Hugh McLeod (April 23, 1803 – January 23, 1894) was a Scottish-born Canadian Presbyterian minister who was a founder of the Scottish Free Church in Canada.

== Early years ==
Hugh McLeod was born April 23, 1803, in Rhitongue, Sutherland, Scotland. In 1822, he started his education at King's College, Aberdeen and The Hall of Edinburgh. McLeod acquired a Master of Arts degree in 1826. He continued to study theology at King's College until 1830.

In 1831, McLeod was licensed to preach by the Presbytery of Tongue in Church of Scotland. In 1832, he was ordained and inducted as minister of Melness and Eriboll. In 1836 he was inducted to the Gaelic Church of Edinburgh after being assigned there by the Presbytery of that city. After several years, McLeod moved to Logie Easter, Ross-shire.

In 1841, McLeod married Catherine Ross, the daughter of the Reverend Hugh Ross of Fearn, Ross-shire.

On May 18, 1843, in Edinburgh, McLeod was one of 450 Scottish ministers who left the Church of Scotland in what became known as the Disruption of 1843". They established the Free Church of Scotland.

== Ministry in Canada ==
In 1845, the Fee Church dispatched McLeod to Nova Scotia and Eastern Canada on a brief mission as their deputy. In 1848, he went to Cape Breton in Nova Scotia.

After McLeod returned to Scotland, the Cape Breton congregation began corresponding with McLeod and the Colonial Committee of the Free Church. They indicated their desire to establish a "call", a formalized request for him to become their minister. The right of congregations to choose their own minister was a central tenet of the new Free Church.

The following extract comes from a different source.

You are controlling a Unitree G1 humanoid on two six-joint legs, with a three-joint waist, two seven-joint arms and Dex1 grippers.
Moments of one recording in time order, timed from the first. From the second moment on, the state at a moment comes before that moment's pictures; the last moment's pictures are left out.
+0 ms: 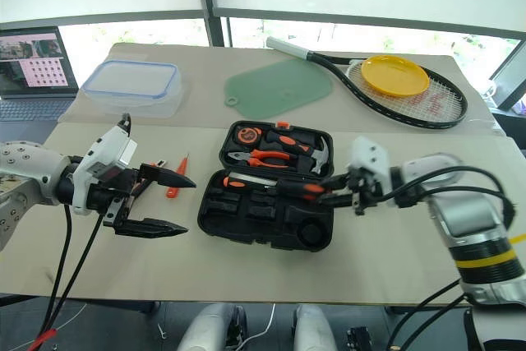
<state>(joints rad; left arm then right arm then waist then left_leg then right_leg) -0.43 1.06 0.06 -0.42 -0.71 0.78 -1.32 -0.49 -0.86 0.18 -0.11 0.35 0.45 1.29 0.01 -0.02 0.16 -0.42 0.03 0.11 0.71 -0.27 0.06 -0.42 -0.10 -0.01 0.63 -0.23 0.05</state>
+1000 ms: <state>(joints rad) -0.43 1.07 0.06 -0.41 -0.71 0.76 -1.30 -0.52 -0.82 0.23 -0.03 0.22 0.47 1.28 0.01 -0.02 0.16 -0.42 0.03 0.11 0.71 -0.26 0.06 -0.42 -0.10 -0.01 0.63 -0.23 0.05</state>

Moved by the "unanimous desire of an immense territory", McLeod accepted the position in Cape Breton. On August 25, 1850, McLeod, his wife Catherine and three children arrived in Sydney, Nova Scotia. On October 2, he was inducted into the pastorate of the Mira congregation at Mira Ferry. Over 2,000 parishioners attended from all over Cape Breton. It was written to be "a day of joy and gladness" "never to be forgotten" for "one of the ablest preachers in Scotland" was sent to live among them by "the Great Shepherd", an answer to so many hopes and prayers. It was estimated that McLeod's congregation included 500 families and approximately 3000 people.

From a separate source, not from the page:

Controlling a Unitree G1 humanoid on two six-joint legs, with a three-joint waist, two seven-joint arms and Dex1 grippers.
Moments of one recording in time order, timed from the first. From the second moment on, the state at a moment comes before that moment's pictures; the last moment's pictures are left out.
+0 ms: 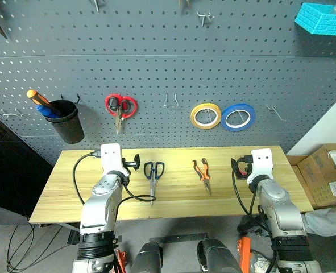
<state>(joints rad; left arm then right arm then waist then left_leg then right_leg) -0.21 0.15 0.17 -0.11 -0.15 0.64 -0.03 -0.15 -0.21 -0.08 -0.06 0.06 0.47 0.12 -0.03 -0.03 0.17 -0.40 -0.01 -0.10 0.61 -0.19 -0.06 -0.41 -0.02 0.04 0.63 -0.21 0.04</state>
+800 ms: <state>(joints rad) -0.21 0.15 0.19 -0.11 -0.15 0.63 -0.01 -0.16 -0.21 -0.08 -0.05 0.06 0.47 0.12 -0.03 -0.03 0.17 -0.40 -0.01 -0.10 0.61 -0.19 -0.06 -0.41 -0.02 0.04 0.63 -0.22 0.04</state>
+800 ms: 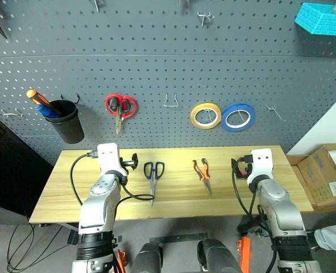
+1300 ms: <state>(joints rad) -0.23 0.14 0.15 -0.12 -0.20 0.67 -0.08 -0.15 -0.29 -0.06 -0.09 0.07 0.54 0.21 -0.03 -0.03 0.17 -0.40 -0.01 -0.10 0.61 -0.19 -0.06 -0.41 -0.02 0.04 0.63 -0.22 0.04</state>
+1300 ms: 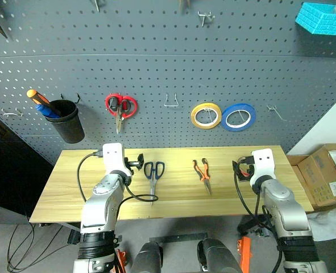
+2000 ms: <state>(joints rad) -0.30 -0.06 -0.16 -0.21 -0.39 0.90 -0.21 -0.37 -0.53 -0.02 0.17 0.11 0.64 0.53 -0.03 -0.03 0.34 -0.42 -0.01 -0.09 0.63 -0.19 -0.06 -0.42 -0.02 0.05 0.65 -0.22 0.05</state>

In 1854, McLeod acquired a Doctorate of Divinity from the University of Indiana.

McLeod served as the only pastor in Cape Breton until 1864, when another minister arrived. He retired from the ministry in 1885.

McLeod was elected 20 times as Moderator of the Presbytery, four times Moderator of the Synod, and once Moderator of the General Assembly. He delivered 6,000 sermons, baptized over 2,000 people, received 1200 people into full communion, and performed 800 marriages."

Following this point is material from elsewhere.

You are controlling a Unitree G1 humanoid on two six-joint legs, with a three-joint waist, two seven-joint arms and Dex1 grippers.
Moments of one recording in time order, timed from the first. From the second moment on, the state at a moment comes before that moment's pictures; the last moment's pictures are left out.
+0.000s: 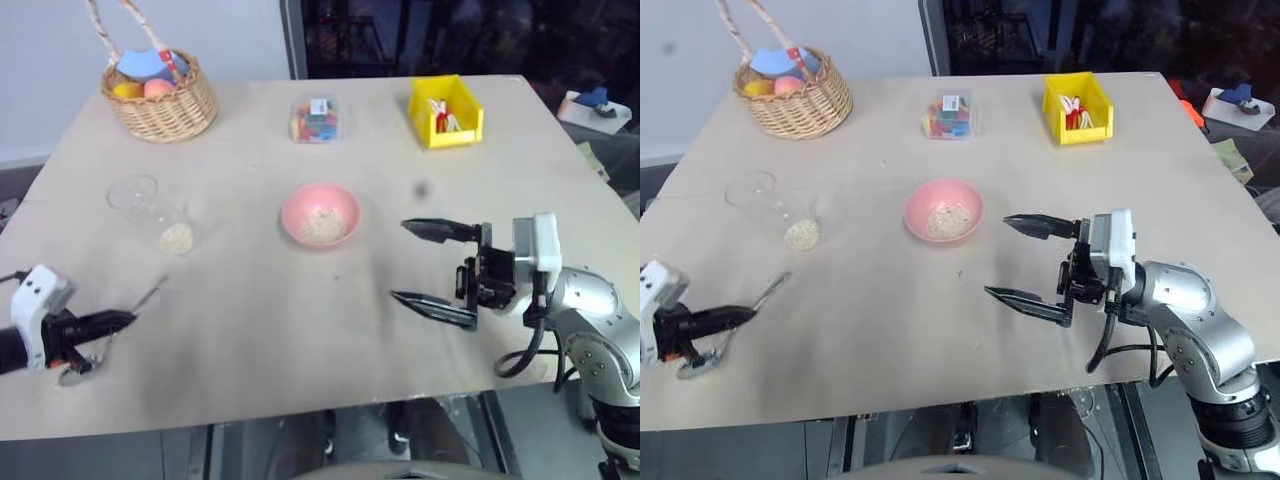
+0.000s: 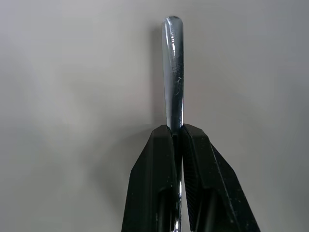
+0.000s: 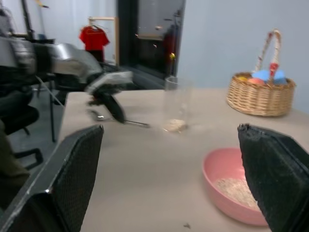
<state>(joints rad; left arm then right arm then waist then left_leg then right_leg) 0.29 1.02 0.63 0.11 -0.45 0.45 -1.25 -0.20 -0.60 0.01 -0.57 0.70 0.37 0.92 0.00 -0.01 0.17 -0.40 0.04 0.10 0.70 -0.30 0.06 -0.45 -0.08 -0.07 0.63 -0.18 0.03</state>
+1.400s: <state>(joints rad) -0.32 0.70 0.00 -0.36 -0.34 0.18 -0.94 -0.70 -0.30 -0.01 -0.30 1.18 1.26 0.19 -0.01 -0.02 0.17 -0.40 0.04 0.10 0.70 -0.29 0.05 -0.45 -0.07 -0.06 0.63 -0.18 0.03</state>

It is also written that McLeod's interests extended far beyond just his pastoral charges and that he was deeply concerned with all aspect of his community's welfare especially "education and moral reform." Civil and political matters occupied his regular attention and it is written he had a "reputation of profound scholarship."

McLeod died on January 23, 1894, aged 91. He had eleven children, "six of whom" occupied "various positions of trust in the country" including two members of parliament (Hugh and William Mackenzie).